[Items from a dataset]
_____

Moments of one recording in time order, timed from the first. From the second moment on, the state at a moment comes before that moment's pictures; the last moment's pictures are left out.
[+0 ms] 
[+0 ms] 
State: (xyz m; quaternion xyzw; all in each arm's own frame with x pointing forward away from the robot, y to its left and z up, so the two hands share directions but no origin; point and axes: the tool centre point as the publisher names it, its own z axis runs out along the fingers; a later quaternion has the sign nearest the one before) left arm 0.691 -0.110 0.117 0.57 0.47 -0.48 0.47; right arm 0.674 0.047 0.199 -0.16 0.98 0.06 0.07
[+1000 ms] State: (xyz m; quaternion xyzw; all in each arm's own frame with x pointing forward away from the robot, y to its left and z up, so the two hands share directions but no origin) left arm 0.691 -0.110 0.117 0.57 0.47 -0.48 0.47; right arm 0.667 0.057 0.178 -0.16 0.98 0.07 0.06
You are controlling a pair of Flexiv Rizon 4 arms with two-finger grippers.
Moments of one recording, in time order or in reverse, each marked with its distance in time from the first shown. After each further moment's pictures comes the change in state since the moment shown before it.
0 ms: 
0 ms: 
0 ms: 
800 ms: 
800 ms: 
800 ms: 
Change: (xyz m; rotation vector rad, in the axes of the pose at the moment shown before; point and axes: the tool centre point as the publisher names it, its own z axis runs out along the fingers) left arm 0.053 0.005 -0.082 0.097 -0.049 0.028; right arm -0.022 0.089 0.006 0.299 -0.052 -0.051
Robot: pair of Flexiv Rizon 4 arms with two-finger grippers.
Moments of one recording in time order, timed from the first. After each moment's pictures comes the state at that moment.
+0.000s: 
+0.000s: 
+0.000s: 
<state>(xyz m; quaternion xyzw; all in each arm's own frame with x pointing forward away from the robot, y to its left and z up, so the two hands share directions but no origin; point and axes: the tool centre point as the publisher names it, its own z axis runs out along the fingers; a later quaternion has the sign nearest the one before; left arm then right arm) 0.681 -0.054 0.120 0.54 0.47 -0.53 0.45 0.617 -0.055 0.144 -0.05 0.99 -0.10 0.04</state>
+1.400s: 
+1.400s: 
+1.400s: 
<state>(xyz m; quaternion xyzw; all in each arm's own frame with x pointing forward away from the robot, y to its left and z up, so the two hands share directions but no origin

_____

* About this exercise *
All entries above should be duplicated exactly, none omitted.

* Result of this exercise *
Moments of one recording in time order, timed from the first. From the second moment on, the state at a moment comes before that moment's pictures; the last moment's pictures are left out.
[+0 ms] 
[+0 ms] 
State: (xyz m; quaternion xyzw; all in each arm's own frame with x pointing forward away from the robot, y to its left and z up, so the two hands share directions but no origin; point and axes: the tool centre point as the publisher names it, its own z axis runs out along the fingers; a later quaternion has the sign nearest the one before) left arm 0.691 -0.110 0.117 0.57 0.47 -0.48 0.47; right arm 0.674 0.047 0.199 -0.16 0.98 0.06 0.07
[+1000 ms] State: (xyz m; quaternion xyzw; all in each arm's own frame with x pointing forward away from the robot, y to its left and z up, so the two hands share directions but no origin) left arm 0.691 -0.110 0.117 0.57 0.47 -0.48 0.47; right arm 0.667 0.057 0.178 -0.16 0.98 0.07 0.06
You are controlling a pair of Flexiv Rizon 4 arms with two-finger grippers.
Moments of one recording, in time order or in reverse, each marked with its distance in time from the first shown. After each further moment's pictures comes the change in state since the moment shown before it.
0 ms: 
0 ms: 
0 ms: 
800 ms: 
800 ms: 
800 ms: 
Change: (xyz m; rotation vector rad, in the axes of the pose at the moment shown before; point and axes: the tool centre point as the publisher names it, its own z axis runs out along the fingers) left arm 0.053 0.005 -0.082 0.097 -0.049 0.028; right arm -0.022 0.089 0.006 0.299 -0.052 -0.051
Robot: pair of Flexiv Rizon 4 arms with two-finger grippers.
Moments of one recording in time order, timed from the first. After each moment's pictures comes the state at that moment.
+0.000s: 
+0.000s: 
+0.000s: 
<state>(xyz m; quaternion xyzw; all in each arm's own frame with x pointing forward away from the robot, y to its left and z up, so the two hands share directions but no origin; point and axes: the tool centre point as the publisher names it, its own z axis runs out along the fingers; a later quaternion has the sign nearest the one before; left arm then right arm) 0.681 -0.054 0.120 0.54 0.47 -0.53 0.45 0.617 -0.055 0.144 -0.05 0.99 -0.10 0.04</state>
+1.400s: 
+1.400s: 
+1.400s: 
<state>(xyz m; quaternion xyzw; all in each arm's own frame with x pointing forward away from the robot, y to its left and z up, so the two hands share directions but no origin

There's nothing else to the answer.